Tüm gün sürecek olan sempozyumun ilk oturumu protokol konuşmalarının bitimiyle başladı. İlk oturumda Sağlık Bakım Hizmetleri konusu masaya yatırıldı. Prof. Dr. Hamza Müslümanoğlu’nun oturum başkanlığı yaptığı ilk oturum, 21. Yüzyılda Hemşirelik sunumuyla Prof. Dr. Haydar Sur, Toplumun Bilinçlendirilmesi Konusunda İtici Güç: Hemşirelik sunumu ile Prof. Dr Selma Doğan ve Sağlık Bakım Hizmetlerinde Hemşirenin Rolü sunumu ile Sevgi Demiray’ın katılımı ile yapıldı.

İkinci oturum ise Ebelik ve Hemşirelikte Yasal Sorumluluklar başlığı ile Prof. Dr. Erol Kısmet’in oturum başkanlığı ile başlarken,  oturumda ilk sözü Ebe-Hemşirelerin Yasal Sorumlulukları ve Hukuksal Boyutu sunumu ile Doç Dr. Kadriye Kart Yaşar aldı. Doç. Dr.
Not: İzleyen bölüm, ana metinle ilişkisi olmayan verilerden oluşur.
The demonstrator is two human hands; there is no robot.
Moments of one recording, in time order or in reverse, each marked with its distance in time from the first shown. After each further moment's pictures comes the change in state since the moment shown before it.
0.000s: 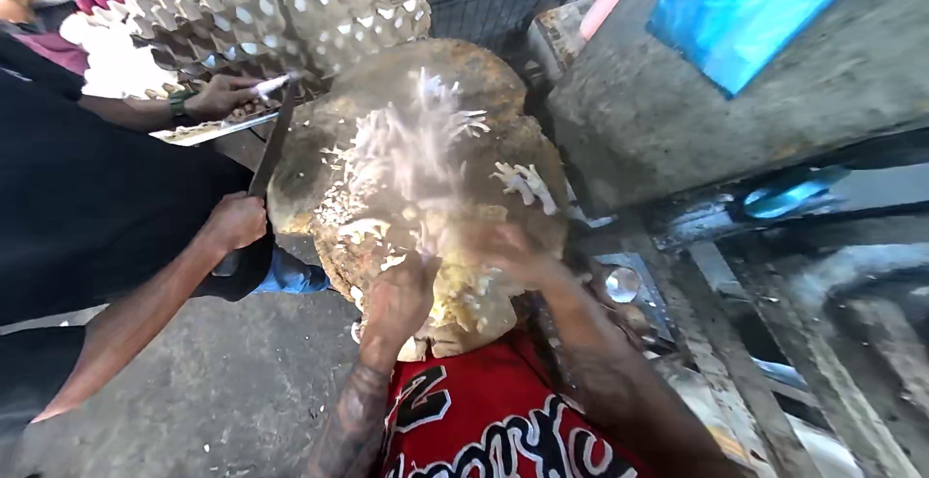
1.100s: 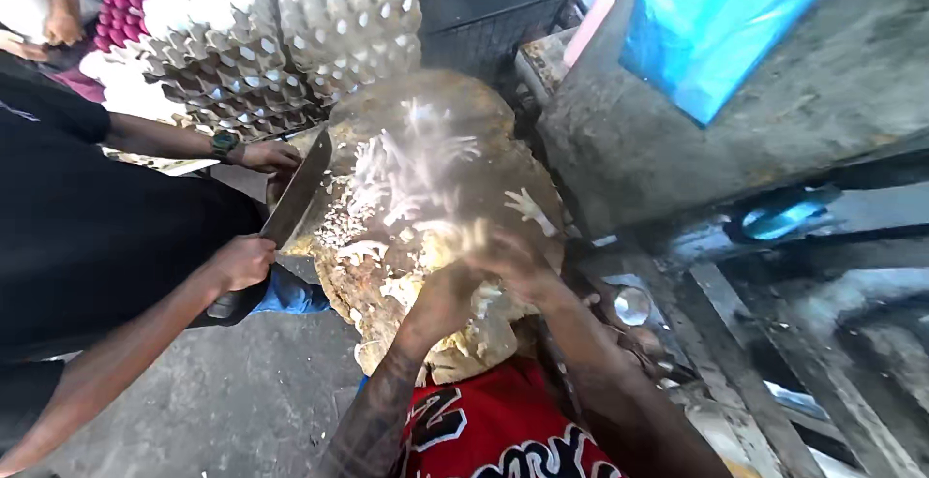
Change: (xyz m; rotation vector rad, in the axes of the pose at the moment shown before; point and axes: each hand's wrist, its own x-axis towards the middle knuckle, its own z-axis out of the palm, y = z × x) left_hand 0.044 0.023 0.038 -0.500 -0.157 0.304; right_hand 0.010 0.001 -0.004 0.369 0.199 -0.033
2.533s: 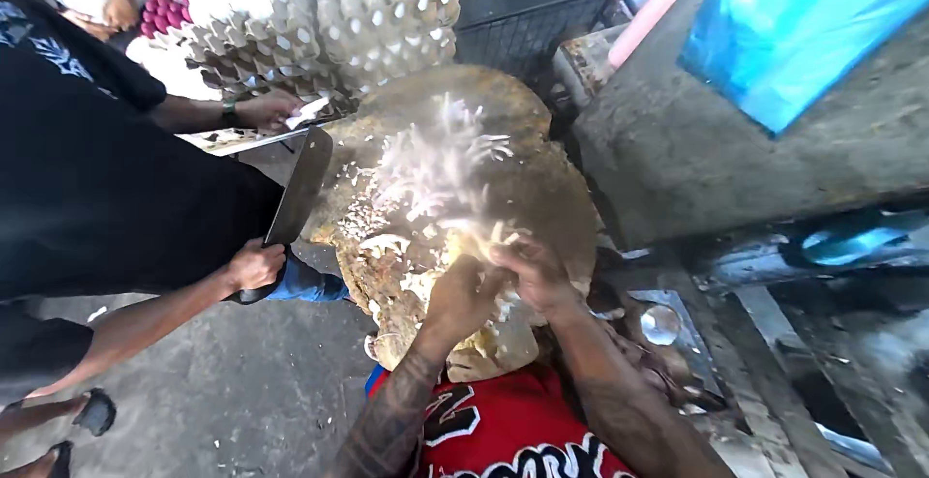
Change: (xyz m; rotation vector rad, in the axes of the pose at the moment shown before) left_hand -0.009 0.002 -0.005 0.049 0.087 -0.181; right_hand 0.000 0.018 0.022 0.272 0.115 -0.130
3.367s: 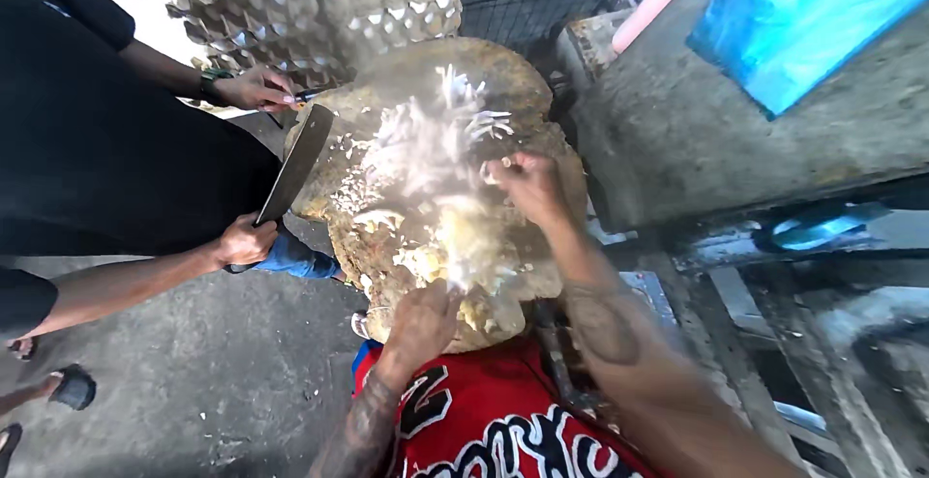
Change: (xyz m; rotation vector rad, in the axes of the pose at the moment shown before) left_hand -0.065 -0.012 -0.017 0.229 -0.077 -0.176; right_hand 0.071 -0.040 0.001 -0.930 0.037 -0.004
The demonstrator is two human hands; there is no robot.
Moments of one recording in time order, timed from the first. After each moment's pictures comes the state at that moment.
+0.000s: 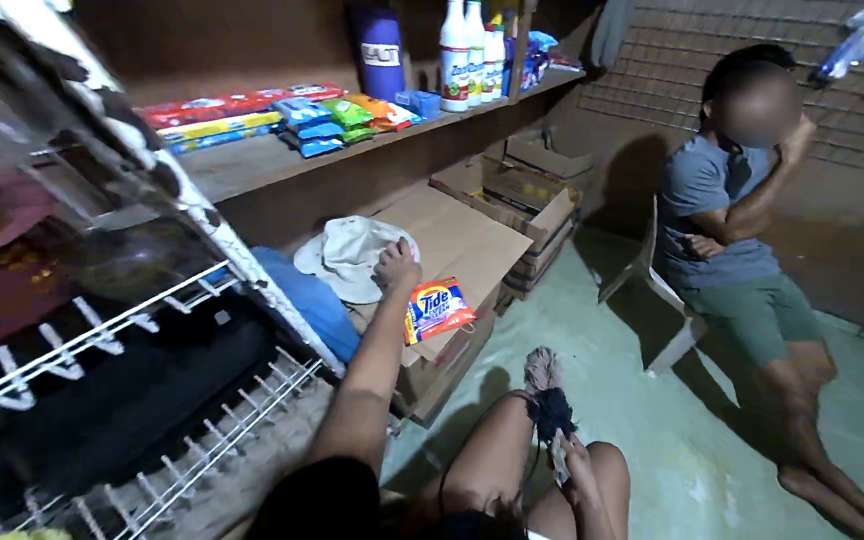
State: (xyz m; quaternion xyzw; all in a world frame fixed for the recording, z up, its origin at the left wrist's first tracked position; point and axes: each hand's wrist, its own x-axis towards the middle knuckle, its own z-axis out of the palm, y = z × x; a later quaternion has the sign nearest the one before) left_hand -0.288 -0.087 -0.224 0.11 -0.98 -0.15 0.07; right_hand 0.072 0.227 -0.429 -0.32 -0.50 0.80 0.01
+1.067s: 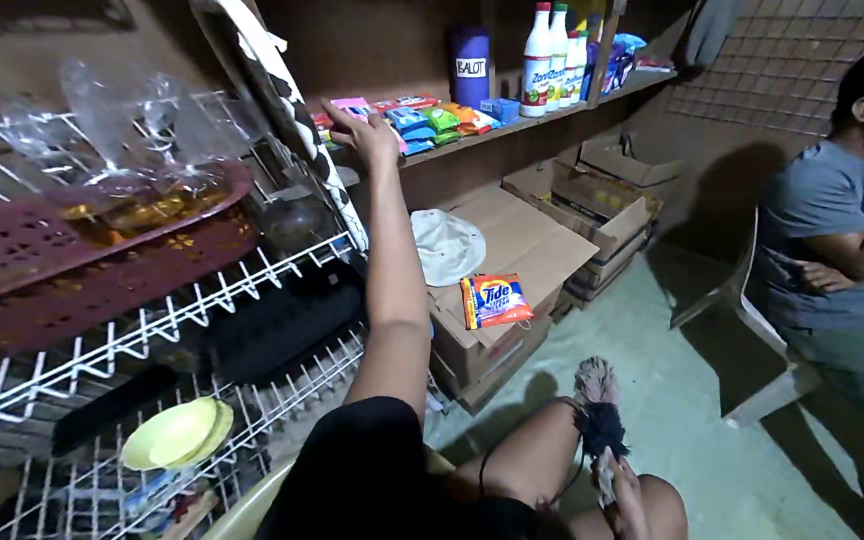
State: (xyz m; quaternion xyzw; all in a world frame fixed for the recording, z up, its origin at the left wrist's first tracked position) left_hand -0.250 -0.175 0.039 0.24 -0.70 -0.51 0.43; right_hand 0.078 0.225 -0.422 -0.30 -0.49 0.81 0.01
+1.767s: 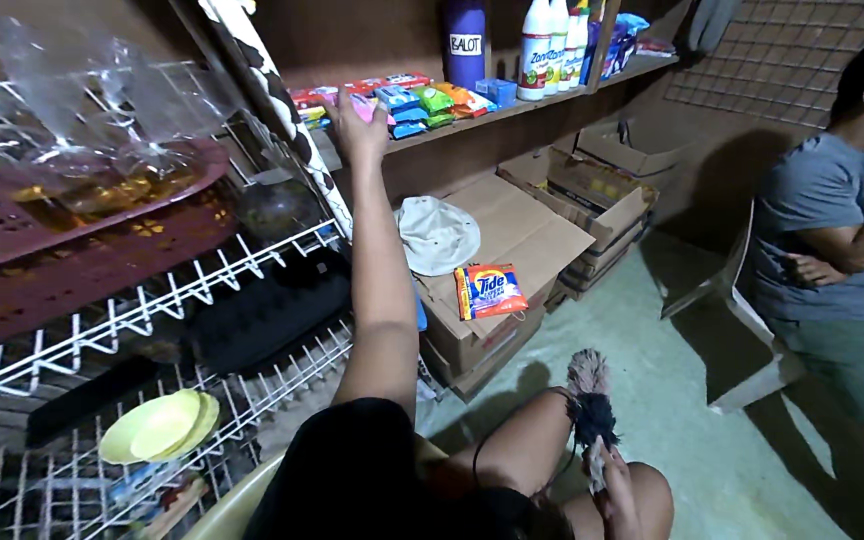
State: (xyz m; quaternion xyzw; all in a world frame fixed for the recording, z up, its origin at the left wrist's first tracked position) left_hand -0.257 -0.205 0.014 0.14 -0.81 -0.41 0.39; right_hand 0.075 0.229 -0.428 -0.32 -0.47 0.82 0.00
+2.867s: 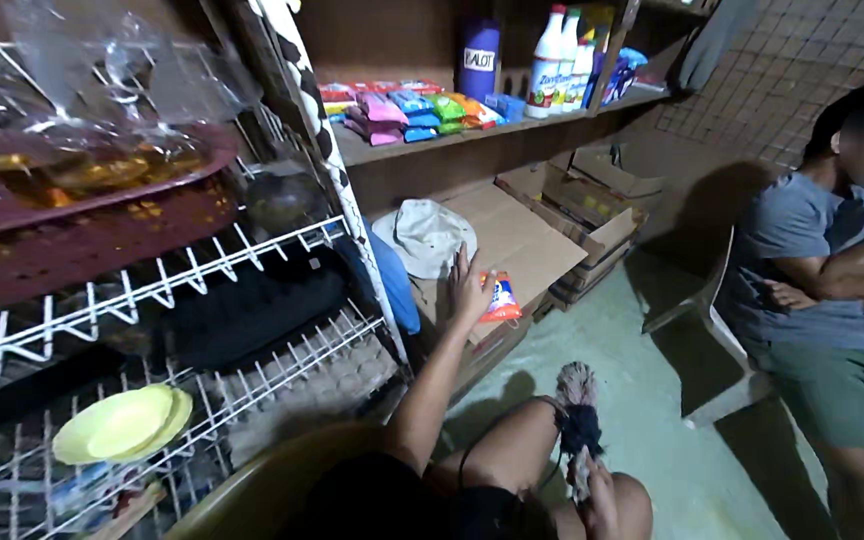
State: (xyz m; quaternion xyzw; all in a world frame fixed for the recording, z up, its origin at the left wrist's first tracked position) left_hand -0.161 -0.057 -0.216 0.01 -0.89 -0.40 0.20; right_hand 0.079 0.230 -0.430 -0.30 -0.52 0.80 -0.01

Oğuz Özyaral’ın İş Sağlığı Güvenliği ve Çalışma Koşulları konusu ile devam eden oturumun son konusu ise Ebelik ve Hemşirelik Mesleğinde Malprakris sunumu ile Av. Halide Yaşar’ın oldu.

Üçüncü ve son oturumda Hemşirelik Mesleğinin Geleceği konuşuldu. Oturum başkanlığını Prof. Dr. İhsan Bakır’ın yaptığı oturumda Ebe-Hemşire Eğitiminde Yeterlilik konusunda Doç. Dr. Leman Şenturan, Ebe ve Hemşirelikte Mezuniyet Sonrası Eğitim konusuyla Gülser Şerbetçi ve son olarak Hemşirelerin Gelecek Fırsatları ve Yenilikçi Hemşirelik Alanları sunumu ile Öğr. Gör. Pınar Doğan konuşması ile sonlandı.

 

 

2. Hemşire Gündemi Sempozyumu’na Genel Başkanımız Metin Memiş’in yanı sıra Genel Başkan Vekilimiz Semih Durmuş, Genel Başkan Yardımcılarımız Himmet Bayar, İdris Baykan, Mustafa Örnek, Abdülaziz Aslan Sağlık Hizmetleri Genel Müdürü Nurullah Okumuş ve Bölge Sekreterleri Erol Kısmet, Kadriye Kart Yaşar, Prof. Dr. Hamza Müslümanoğlu katıldı.